I wonder if there's anything better.
On the other hand, I used their python API a bit and for loading tables it's way too complicated, with the documentation going into great detail for faffing with metadata but not for actual loading (and nothing like a simple `read_datatable` function).
That said, because it's just a folder with CSVs you can just read them individually, although then there's nothing to take advantage of the metadata automaticall.
Point taken about the API. The Data Package [1] and Table Schema [2] libraries are generally designed as low-level libraries for building higher-level applications using the specifications. goodtables-py [3] is an example of a higher-level application built on top. But, point taken, we will look at it, and we'd welcome your feedback on the issue tracker [4].

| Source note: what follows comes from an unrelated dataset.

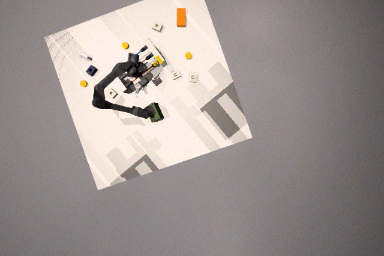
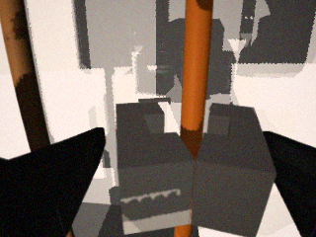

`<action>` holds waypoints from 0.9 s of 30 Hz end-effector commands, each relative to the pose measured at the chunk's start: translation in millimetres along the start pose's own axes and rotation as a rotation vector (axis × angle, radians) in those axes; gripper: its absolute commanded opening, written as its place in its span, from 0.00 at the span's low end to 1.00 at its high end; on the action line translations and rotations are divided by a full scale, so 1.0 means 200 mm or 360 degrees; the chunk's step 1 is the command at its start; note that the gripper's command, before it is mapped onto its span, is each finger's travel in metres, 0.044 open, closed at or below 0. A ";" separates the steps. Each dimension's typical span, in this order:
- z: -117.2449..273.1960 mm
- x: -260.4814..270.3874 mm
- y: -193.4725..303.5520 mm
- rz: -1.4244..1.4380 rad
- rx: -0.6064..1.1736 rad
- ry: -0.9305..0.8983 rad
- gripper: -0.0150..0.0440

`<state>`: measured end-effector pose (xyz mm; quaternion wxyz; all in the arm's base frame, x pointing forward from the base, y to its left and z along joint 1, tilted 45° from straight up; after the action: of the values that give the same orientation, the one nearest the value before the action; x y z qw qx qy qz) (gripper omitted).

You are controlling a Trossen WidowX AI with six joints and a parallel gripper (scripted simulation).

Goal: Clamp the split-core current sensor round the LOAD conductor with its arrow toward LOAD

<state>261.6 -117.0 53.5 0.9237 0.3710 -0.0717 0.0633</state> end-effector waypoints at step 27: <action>-0.06 0.00 0.00 0.0000 0.0003 0.0001 0.79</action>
<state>262.2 -108.0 44.7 0.9235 0.3717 -0.0711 0.0632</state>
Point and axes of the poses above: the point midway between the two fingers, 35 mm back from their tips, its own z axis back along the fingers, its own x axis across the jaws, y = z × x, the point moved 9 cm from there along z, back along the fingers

[1]: https://github.com/frictionlessdata/datapackage-py/issues [2]: https://github.com/frictionlessdata/tableschema-py/issues [3]: https://github.com/frictionlessdata/goodtables-py/issues [4]: https://github.com/frictionlessdata/datapackage-py/issues
Any text format can be broken by broken character encoding. I saw plenty of XML being used without any charset declarations. And JSON is in same position as CSV.
There's a brief explanation on why CSV was selected on https://specs.frictionlessdata.io/tabular-data-package/#why-...
(I work on the Frictionless Data specifications and tooling at Open Knowledge International.)
CSV has many, many warts. However, it is the best thing we have right now for serialising data in a way that is easily read by humans (and consumer-grade software) and machines. Libraries like our Tabulator [1] which is used under-the-hood help provide an API to deal with many of the gotcha's when dealing with the format.